The rest reflects a change in mood. Markets have cooled on the artificial intelligence trade that lifted SpaceX and its peers, with investors moving from what one analyst called pricing in promise toward closer scrutiny of the companies actually linked to AI. SpaceX has staked much of its valuation on that theme. It acquired Musk's AI startup xAI in an all-stock deal in February, spent $7.7 billion on AI-related capital expenditure in the first quarter, roughly three-quarters of its total, and has told regulators it could deploy space-based data centers as early as 2028.

The company's induction into the Nasdaq-100 last week, achieved under a rule change that shortened the eligibility window for newly public companies to 15 trading days, brought passive index funds into the stock but did not halt the slide. The shares fell below their first-day trading level within a day of joining the index.
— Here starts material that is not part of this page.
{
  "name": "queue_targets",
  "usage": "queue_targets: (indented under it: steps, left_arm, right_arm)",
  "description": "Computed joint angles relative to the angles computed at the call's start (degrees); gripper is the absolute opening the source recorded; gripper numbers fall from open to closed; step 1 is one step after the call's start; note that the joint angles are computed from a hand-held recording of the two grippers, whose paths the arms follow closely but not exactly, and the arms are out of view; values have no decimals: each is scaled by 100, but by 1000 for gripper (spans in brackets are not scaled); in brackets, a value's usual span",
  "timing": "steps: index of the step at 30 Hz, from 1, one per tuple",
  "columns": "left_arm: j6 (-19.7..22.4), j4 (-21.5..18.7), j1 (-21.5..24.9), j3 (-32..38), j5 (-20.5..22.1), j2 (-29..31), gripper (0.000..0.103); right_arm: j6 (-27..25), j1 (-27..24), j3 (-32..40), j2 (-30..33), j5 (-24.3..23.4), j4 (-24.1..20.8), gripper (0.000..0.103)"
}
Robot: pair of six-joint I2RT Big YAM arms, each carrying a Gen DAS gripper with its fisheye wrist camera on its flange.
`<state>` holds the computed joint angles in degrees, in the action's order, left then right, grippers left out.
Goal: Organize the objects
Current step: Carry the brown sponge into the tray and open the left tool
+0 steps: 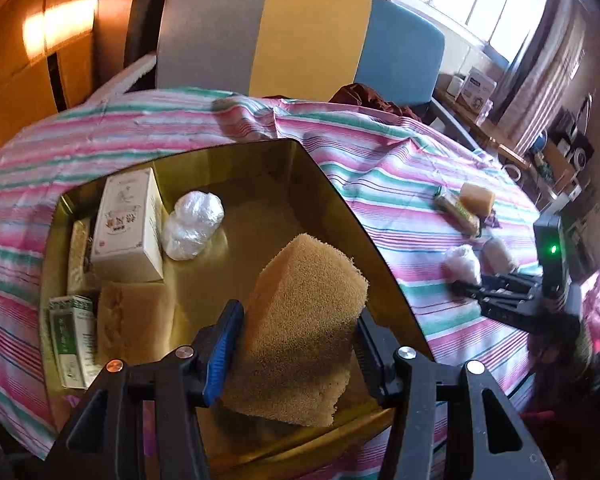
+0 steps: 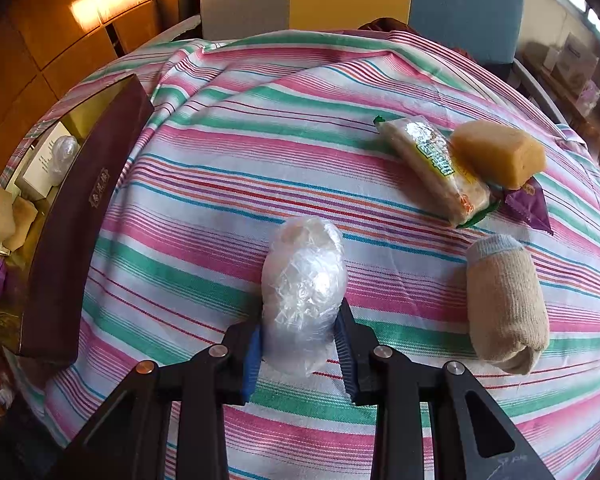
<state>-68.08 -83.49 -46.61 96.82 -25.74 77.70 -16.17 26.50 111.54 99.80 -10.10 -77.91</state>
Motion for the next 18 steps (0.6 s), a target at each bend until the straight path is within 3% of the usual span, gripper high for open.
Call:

Wall Street analysts remain broadly bullish despite the drop. The consensus price target sits around $247, well above the current level, with roughly 80% of analysts rating the stock a buy or overweight. Supporters argue the valuation reflects years of large investments still to come, and that the company's ambitions in launch, satellite internet and AI justify patience. Skeptics counter that the price ran far ahead of the fundamentals.
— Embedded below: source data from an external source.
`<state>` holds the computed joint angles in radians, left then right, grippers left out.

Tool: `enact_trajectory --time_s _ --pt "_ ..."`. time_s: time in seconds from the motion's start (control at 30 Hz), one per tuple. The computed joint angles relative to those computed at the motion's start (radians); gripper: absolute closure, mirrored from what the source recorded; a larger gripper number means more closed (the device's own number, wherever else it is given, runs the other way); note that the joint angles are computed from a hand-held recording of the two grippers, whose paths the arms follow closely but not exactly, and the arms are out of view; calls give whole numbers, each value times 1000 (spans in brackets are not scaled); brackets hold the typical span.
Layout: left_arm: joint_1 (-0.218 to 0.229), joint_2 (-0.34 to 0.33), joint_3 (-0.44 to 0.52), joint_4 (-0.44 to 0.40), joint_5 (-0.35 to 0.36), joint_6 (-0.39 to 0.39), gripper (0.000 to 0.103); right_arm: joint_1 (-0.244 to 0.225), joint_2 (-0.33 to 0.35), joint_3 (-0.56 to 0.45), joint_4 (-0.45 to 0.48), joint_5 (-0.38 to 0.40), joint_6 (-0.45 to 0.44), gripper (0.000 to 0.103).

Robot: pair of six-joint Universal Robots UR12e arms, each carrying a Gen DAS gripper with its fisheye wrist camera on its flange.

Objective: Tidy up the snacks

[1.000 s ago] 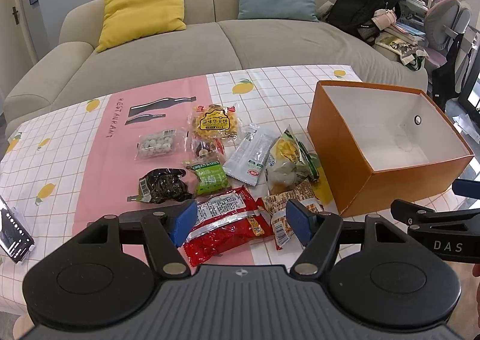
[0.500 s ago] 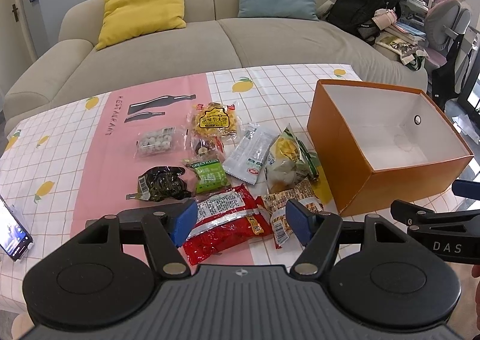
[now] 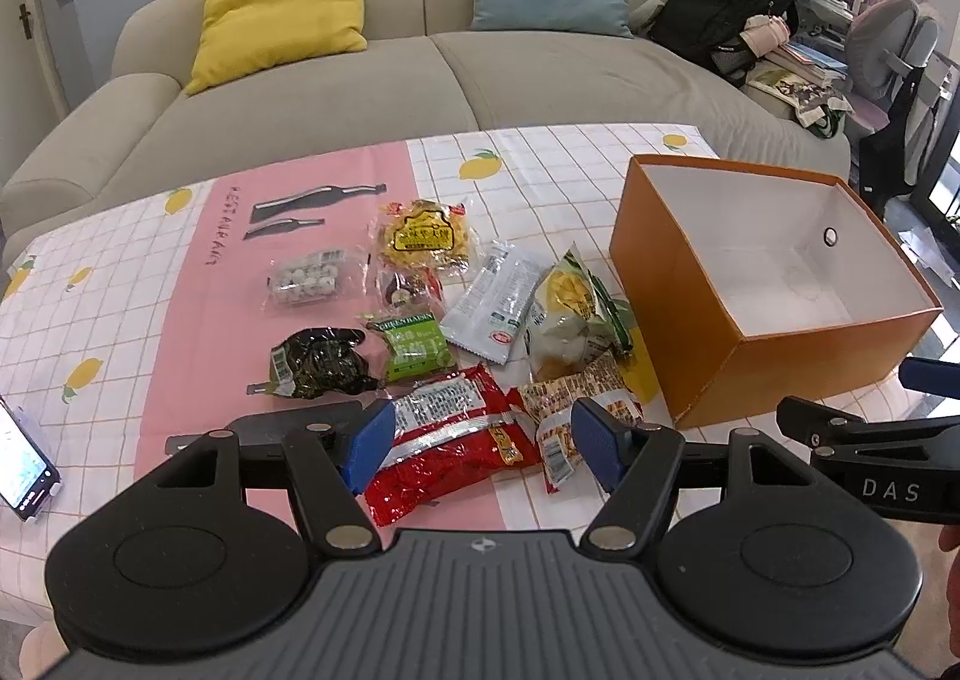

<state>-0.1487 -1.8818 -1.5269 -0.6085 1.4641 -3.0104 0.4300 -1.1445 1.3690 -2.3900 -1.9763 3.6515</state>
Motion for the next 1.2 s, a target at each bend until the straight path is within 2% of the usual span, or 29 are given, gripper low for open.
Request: enact_trajectory --time_s 0.17,0.33,0.37,0.43,0.53,0.67,0.73,0.93,1.1,1.2 --pt "28 2 14 -69 -69 28 30 -2 -3 10 -41 25 -19 4" --pt "47 -4 32 -131 -98 36 42 -2 0 17 -101 71 -72 24" --pt "50 -6 34 -137 -105 35 42 -2 2 15 -105 82 -81 25" --pt "56 -10 36 -147 -122 38 42 -4 5 16 -120 113 -98 36" --pt "61 -19 42 -159 -135 64 42 -7 13 10 -126 169 -126 42" --pt "65 -37 58 -185 -139 77 40 -9 34 -10 -123 226 -141 43" --pt "66 -46 62 -184 -134 88 36 -10 47 -25 -112 245 -146 43" --pt "69 -83 93 -219 -115 161 30 -15 92 -74 -73 293 -132 41" --pt "74 -116 110 -222 -117 203 28 -7 145 -133 -28 262 -126 36" --pt "72 -131 115 -210 -106 295 27 -5 166 -157 -3 238 -127 31"
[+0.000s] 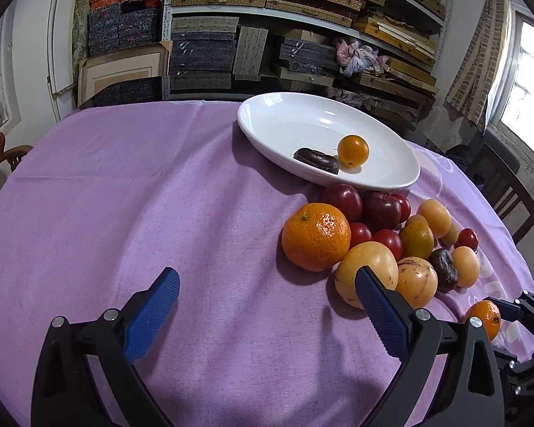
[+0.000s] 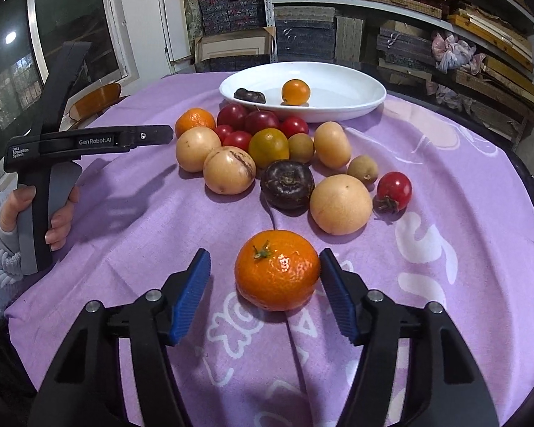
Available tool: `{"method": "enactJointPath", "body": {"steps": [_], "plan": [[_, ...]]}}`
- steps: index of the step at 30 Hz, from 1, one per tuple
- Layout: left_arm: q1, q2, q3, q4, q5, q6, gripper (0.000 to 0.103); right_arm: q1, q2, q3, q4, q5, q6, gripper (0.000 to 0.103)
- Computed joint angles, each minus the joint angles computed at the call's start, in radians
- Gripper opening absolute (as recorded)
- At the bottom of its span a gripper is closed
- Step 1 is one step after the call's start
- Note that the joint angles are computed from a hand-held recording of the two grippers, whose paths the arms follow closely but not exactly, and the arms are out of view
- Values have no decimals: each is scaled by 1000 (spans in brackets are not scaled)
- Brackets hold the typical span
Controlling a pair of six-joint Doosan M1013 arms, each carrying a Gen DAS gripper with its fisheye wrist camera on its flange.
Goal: Organize fruits
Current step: 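Move both grippers toward two mandarins beside the fruit cluster, then close the left gripper on one mandarin while the right gripper grasps another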
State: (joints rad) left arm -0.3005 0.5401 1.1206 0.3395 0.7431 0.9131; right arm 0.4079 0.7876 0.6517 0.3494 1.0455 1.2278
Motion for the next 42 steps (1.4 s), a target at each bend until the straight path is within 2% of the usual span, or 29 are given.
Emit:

Beneath the market drama, SpaceX's core business continues to generate the revenue that underpins the valuation. Starlink, its satellite internet service, is the largest contributor, and it has expanded across much of the world, including more than two dozen African markets. The service remains unavailable in South Africa, the country of Musk's birth, where it has not met a requirement that licensees be at least 30% owned by historically disadvantaged groups, a standoff Musk has publicly criticized.

The selloff comes at a sensitive moment. SpaceX is due to launch the 13th test flight of its Starship rocket on Thursday, carrying Starlink satellites that will attempt to connect with ground stations in South Africa. The share price has become a real-time referendum on the ambitions Musk has attached to the company, and a prolonged downturn could ripple outward, weighing on the bonds SpaceX sold after the IPO and setting a cautious tone for the listings of other AI-linked giants, including Anthropic and OpenAI, both of which have filed confidentially to go public.

Whether Wednesday's dip hardens into a sustained decline or proves another swing in a volatile first month will shape how those offerings are received. What has already changed is the story investors tell about SpaceX. A month ago it was the hottest debut in market history. It is now a stock trading below the price at which it sold.